Io ho molti bambini di altre religioni, tra i miei studenti: buddisti, induisti, musulmani e cristiani di varie confessioni. E sì, anche figli di atei. I quali, nel momento in cui ho spiegato che cosa faccio con i bambini, hanno deciso di mandarli comunque.

Perché la questione sta proprio qui: cosa faccio? Cultura. L’insegnamento della religione Cattolica non è altro che cultura. Perfino i musulmani, che hanno un approccio alla religione particolarmente diverso dal nostro, più improntato alla fede che alla concezione culturale della stessa, perfino loro l’hanno capito. Alcuni italiani, invece, continuano a fare fatica. Ho idea che il problema, allora, sia una questione pregiudiziale, non altro. Chi vuole negare che la religione sia innanzitutto cultura, nega la realtà delle cose. Il buon senso, dicevo. Cosa mi suggerisce il buon senso?

Di porre la questione sempre sul piano culturale, mai della religione in sé. Perché se ci fissiamo sulla religione da difendere, non se ne esce.

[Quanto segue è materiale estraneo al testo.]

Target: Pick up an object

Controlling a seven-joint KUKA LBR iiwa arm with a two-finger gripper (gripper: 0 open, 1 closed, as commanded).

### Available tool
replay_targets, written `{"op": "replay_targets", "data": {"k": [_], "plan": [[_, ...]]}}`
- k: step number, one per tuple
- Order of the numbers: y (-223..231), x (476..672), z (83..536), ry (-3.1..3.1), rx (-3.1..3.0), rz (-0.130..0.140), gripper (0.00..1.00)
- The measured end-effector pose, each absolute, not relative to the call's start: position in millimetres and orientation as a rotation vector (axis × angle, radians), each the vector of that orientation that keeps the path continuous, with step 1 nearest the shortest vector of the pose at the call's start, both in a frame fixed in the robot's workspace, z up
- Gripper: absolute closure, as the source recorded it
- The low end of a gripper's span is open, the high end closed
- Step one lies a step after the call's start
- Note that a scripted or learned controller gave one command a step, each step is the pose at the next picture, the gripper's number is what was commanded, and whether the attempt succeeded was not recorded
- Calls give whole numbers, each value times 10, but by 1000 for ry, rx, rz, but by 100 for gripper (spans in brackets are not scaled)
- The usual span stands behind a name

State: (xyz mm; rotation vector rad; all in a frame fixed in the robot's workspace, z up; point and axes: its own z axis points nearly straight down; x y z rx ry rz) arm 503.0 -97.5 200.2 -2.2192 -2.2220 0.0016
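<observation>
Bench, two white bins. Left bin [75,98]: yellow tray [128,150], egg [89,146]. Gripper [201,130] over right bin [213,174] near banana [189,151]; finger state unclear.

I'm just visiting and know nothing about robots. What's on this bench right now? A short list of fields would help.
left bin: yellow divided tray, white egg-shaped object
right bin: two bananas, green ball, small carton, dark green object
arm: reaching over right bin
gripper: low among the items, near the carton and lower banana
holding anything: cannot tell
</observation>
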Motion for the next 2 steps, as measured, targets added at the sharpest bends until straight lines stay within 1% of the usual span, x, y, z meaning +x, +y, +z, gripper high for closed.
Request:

Non c’è alcuna religione da difendere: il cristianesimo ci riuscirà ottimamente se i cristiani saranno capaci di utilizzare il buon senso, esattamente come tutti gli altri. C’è, piuttosto, la questione integrazione. Ci sono sempre più musulmani, buddisti, ecc., tra i miei bambini perché i loro genitori li vogliono integrare nella nostra cultura, il che non vuol dire diventare come noi (esattamente come dialogare con le altre religioni non vuol dire incontrarsi e accettarsi sul piano dottrinale – ma questo è un altro argomento e lo affronterò prossimamente), ma capirci, conoscerci.

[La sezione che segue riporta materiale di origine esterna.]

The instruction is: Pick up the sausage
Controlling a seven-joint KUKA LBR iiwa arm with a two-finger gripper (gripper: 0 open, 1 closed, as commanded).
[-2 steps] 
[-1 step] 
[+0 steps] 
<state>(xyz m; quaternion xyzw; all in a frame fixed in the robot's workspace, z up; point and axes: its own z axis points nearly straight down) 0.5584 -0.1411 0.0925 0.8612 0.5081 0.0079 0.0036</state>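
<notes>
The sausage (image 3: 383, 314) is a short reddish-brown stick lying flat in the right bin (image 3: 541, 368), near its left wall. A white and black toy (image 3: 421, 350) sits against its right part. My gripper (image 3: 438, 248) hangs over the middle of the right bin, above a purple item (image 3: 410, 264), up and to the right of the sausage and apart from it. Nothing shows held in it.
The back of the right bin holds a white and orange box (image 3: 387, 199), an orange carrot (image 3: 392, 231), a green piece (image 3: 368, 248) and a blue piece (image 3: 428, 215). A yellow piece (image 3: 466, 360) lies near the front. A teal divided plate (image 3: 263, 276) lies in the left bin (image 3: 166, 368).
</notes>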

A meno che non si voglia creare uno iato profondo con la cultura del passato. Se vogliamo tagliare i ponti con il passato, allora d’accordo, iniziamo dal cristianesimo, che affonda le sue radici in una cultura millenaria. Posso dire, però, che questo pensiero mi evoca un altro periodo storico? Si chiamava Sessantotto. Anche questo, però, è un altro argomento.